Mr. Zeches began the session by taking a quick survey to find out in what setting each of the attendees teach – collegiate, high school, private studios. In his 30+ years of tuning pianos, he has been surprised at how little most pianists know about their instrument, especially in comparison to most instrumentalists. He asked if we would know what to do if all of a sudden before a performance something was to go wrong with the piano.

He shared about a university that decided to save money one year by turning off the heat in the music building during Christmas break. When classes resumed and the heat was turned back on, all the pianos went crazy! Some were found to be 30 cents flat. A half step on the piano is 100 cents. Temperature fluctuations can drastically affect a piano.

Mr. Zeches continued with a history of the piano. It was invented approximately 300 years ago by Cristofori. Originally called the pianoforte, it was different from the harpsichord in that is used a hammer action as opposed to using a quill that plucked a string. How much tension is there in an average piano? About 36,000 pounds! A concert grand Steinway has approximately 39,000 pounds of tension. If a harpsichord had that kind of tension, it would implode.

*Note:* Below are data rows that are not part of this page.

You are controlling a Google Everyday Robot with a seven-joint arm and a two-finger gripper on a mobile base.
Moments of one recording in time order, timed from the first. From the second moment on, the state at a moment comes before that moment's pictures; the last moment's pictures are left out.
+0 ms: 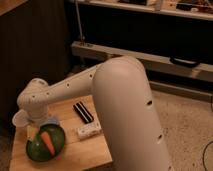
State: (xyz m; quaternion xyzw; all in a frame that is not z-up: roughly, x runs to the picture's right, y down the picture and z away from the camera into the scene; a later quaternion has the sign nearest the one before) arm -0.337 0.180 0.721 -0.37 -0.07 0.20 0.91
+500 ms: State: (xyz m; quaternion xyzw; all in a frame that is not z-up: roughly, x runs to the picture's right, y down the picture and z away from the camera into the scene) arm -0.337 0.180 0.721 -0.37 -0.07 0.20 0.91
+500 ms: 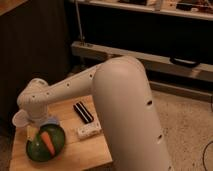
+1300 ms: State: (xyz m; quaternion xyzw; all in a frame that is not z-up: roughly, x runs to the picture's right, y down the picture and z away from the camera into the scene) arm -0.312 0.157 0.672 -0.39 -0.13 0.29 0.87
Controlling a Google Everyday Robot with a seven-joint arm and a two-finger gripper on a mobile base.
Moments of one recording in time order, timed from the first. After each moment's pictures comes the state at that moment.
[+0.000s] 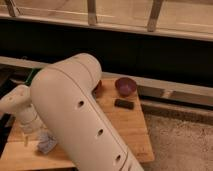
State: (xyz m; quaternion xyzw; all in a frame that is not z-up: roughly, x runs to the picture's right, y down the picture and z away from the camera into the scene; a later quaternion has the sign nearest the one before) arm -0.327 0.242 0.749 -0.38 0.26 0.45 0.77
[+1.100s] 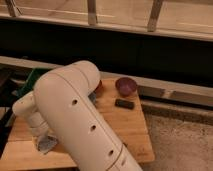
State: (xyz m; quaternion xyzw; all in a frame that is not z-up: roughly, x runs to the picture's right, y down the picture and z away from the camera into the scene) arm -0.315 0.275 0.785 -0.39 0.30 0.47 0.74
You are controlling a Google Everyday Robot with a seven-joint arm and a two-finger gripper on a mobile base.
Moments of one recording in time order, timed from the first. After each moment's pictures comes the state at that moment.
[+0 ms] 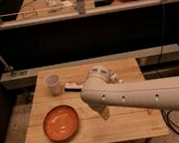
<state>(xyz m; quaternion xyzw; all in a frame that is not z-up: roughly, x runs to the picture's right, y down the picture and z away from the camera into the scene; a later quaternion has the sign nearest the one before) 0.022 0.161 0.682 -0.23 -0.09 -0.28 0.93</state>
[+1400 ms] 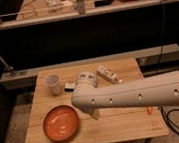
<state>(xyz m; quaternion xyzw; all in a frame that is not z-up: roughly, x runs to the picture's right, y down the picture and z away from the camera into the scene) -0.030 0.168 0.711 -0.20 -0.13 -0.36 0.90</state>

He periodically gets calls from people who have dropped pianos while moving them, to see if they are able to be salvaged. Sometimes this is possible, if the cast iron plate in the piano is not broken. He went on to discuss another common complaint from pianists:
Rattle in the keys – check for paper clips, coins, pencils, etc. These often fall into the piano when an item is placed on the fallboard and then the fallboard is opened. Usually you can remove the fallboard to check for lost items (don’t, however, try this on a Steinway, because it is screwed in from beneath).

Pianos used regularly for performing should be kept close to concert regulation. The more pianists can learn to recognize problems they observe with their pianos, the more effectively they will be able to communicate with their piano technician. Things to watch for:
Sluggish Action – play several keys simultaneously, then watch the response of the hammers to see if they function congruously.
Bleeding Dampers – ringing sounds; dampers that are bleeding often cause notes in the harmonic series to play.
Mice in Piano – place course steel wool to cover openings under the pedals and casters.

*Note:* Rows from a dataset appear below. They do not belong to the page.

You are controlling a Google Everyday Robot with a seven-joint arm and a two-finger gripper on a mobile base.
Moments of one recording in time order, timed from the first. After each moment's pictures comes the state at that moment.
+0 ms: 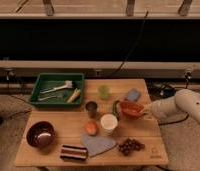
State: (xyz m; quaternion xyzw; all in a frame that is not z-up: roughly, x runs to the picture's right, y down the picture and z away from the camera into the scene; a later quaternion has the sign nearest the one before) arm 0.245 0.140 0.764 -0.13 -0.29 -0.18 0.93
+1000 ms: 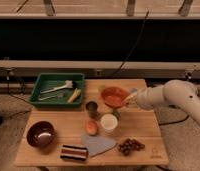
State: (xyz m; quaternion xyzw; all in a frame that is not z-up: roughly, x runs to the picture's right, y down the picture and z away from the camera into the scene) arm 0.149 0.079 0.704 -0.03 -0.32 -0.28 0.91
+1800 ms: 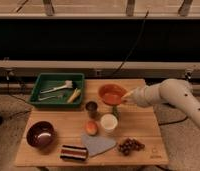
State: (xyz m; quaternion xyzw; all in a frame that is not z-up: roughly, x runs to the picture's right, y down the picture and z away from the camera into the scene) arm 0.126 0.065 0.717 -0.01 -0.32 -0.30 0.90
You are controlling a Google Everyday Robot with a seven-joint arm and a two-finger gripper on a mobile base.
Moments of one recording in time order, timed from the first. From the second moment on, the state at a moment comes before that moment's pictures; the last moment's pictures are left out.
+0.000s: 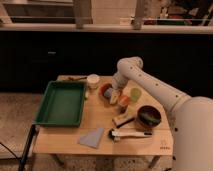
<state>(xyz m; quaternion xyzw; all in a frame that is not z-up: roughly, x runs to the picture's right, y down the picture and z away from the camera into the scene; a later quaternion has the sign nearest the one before) 0.060 0.027 0.885 -0.27 -0.15 0.07 0.95</state>
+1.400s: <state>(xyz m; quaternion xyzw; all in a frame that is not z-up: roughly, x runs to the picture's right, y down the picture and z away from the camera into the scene) 0.063 0.032 0.922 -0.29 -0.17 0.11 0.94</state>
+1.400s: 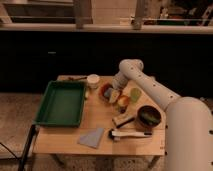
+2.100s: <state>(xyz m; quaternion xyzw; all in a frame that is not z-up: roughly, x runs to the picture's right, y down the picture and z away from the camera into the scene) 0.070 0.038 0.936 -0.30 -0.17 0.13 0.93</state>
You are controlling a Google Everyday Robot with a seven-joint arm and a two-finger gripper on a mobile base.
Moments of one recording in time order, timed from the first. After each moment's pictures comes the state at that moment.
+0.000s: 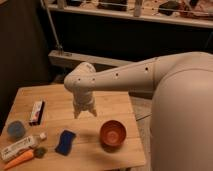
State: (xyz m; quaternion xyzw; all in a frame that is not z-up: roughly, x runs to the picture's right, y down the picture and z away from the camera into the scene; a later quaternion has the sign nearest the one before) arm -0.107 0.133 0.719 -0.29 0.20 0.62 0.70
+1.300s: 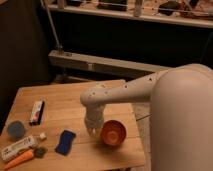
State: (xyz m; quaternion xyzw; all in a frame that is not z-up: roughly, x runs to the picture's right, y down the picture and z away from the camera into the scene) arm -0.047 0.243 0.750 -0.33 0.31 0.64 0.62
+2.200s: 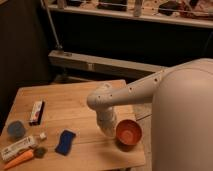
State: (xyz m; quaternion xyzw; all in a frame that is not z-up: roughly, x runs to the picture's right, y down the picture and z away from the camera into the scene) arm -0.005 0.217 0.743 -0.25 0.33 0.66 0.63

Heavy action may be the result of humidity that is causing every one of the pivot points to slow down a little bit. Technicians can use a procedure called, “weighing off an action” to determine how heavy the action is and figure out how to deal with it. Some technicians have received special training on changing the geometry to take weight off the action.

As a general rule, Asian pianos are brighter than European and American pianos because the hammers are harder. Technicians can use a voicing procedure to needle the hammers (inserting needles into the felt hammers to release some of the tension). There are certain places on the hammer that technicians insert needles to address specific problems. Technicians also commonly use lacquer to make the hammers harder, thus creating more brightness. It’s advisable to wait at least until the instrument is in its permanent location to make changes to the voicing. Some technicians recommend even waiting 2-3 years to give the piano a chance to settle.

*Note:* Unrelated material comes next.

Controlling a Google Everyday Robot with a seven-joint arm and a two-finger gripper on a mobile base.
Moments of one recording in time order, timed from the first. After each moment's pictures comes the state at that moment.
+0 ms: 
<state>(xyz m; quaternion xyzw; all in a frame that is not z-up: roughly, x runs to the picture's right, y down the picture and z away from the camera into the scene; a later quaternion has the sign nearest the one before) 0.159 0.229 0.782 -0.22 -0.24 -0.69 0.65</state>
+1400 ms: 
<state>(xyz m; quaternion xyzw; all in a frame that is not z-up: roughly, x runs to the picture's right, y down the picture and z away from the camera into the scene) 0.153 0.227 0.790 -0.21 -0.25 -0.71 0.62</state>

Audience members asked a variety of questions related to maintenance and care. One question was in reference to humid climates and full humidity control systems for pianos. The main advantage to these systems is consistency. It prevents the soundboard from rising and falling. 42% is the ideal humidity for a piano. If you can consistently (less than 10% fluctuations) keep your house at 50-52% humidity, though, it will probably be okay. You must ensure that this is installed properly in order for it to be effective (there are horror stories of pianos growing green stuff under the soundboard because of improper installation of humidity systems!).

Piano Technicians appreciate having the pianists express problems they are experiencing so that they know specifically what to look for as they work on the instrument. Mr. Zeches concluded his session by recommending Larry Fine’s book and website that contain a wealth of information about purchasing new and used pianos.